## TASK STATEMENT
Looking through the data, please report how many lines contain the string "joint", giving nothing but the number.

## MATERIAL FOR THIS TASK
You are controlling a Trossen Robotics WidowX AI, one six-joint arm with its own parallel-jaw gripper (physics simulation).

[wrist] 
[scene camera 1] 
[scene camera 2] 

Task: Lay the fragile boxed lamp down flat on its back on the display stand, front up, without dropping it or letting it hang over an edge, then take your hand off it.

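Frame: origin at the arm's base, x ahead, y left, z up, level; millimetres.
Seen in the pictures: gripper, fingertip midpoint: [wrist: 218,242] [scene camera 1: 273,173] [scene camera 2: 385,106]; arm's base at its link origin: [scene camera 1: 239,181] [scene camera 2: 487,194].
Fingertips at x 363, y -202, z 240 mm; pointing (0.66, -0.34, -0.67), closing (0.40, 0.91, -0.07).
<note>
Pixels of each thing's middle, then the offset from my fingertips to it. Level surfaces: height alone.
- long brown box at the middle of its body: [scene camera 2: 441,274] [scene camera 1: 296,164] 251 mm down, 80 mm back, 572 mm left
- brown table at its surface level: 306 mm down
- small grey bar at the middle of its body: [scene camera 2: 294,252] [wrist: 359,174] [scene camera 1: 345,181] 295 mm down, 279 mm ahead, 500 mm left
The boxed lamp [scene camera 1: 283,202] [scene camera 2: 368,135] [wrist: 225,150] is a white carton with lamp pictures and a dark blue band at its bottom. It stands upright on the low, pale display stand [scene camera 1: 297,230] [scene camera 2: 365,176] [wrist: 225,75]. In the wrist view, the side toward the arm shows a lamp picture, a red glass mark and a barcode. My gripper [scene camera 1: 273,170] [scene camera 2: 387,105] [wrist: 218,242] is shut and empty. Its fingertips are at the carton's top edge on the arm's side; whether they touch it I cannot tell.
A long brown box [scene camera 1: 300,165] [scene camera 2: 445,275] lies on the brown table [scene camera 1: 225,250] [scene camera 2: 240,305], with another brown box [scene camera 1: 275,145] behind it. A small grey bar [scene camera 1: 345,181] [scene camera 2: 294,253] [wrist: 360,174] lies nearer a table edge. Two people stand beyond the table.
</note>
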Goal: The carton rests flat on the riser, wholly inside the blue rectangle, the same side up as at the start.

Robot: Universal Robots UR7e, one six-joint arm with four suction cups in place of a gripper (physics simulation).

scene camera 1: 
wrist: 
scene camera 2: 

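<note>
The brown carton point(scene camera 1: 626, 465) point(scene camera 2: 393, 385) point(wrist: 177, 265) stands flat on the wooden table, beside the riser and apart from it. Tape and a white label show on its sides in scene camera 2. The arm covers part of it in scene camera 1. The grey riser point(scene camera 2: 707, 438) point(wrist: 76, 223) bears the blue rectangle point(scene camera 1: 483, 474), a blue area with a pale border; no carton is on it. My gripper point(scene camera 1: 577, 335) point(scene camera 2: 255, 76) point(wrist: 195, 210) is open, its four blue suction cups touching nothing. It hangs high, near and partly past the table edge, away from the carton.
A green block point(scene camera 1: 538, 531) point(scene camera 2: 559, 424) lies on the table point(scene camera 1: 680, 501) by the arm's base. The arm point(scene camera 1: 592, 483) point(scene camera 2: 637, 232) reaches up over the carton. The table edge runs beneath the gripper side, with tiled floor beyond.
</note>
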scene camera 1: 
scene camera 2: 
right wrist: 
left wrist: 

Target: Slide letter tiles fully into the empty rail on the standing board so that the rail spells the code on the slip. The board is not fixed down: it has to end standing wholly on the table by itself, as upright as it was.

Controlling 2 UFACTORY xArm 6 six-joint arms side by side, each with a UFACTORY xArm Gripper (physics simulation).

## EXERCISE RESULT
3